What to do
Whenever a line in the material below contains "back", copy that line.

(Beginning of Material provided)

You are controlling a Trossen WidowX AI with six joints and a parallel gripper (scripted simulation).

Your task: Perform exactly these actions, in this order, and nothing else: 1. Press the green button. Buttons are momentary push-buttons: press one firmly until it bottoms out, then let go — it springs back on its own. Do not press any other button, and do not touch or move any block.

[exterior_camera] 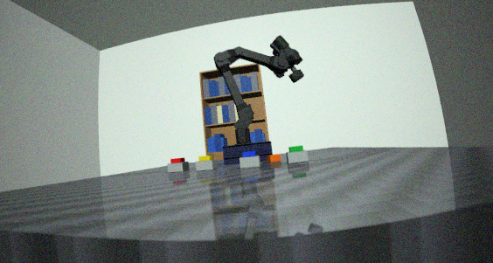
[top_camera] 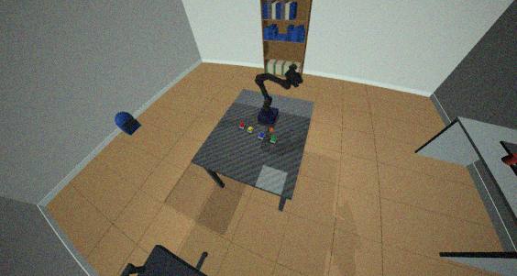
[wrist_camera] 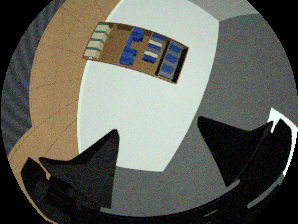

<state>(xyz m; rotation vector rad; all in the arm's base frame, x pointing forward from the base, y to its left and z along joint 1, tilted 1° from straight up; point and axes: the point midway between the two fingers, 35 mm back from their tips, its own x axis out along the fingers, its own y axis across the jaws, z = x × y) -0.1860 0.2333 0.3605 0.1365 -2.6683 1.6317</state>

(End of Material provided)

Response area
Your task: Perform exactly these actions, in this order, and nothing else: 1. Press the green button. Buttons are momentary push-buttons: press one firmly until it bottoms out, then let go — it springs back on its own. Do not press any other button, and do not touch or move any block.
<state>(xyz m; rotation vector rad; all in the arm's base frame, x pointing forward from the base, y to its left and z along joint 1, tilted 1° from straight up; point and axes: the point midway between the two fingers, 35 mm back from their tips, its own x axis out along the fingers, its own y axis across the jaws, z = x × y) -0.1860 0.2333 0.3605 0.1365 -2.6683 1.6317</state>

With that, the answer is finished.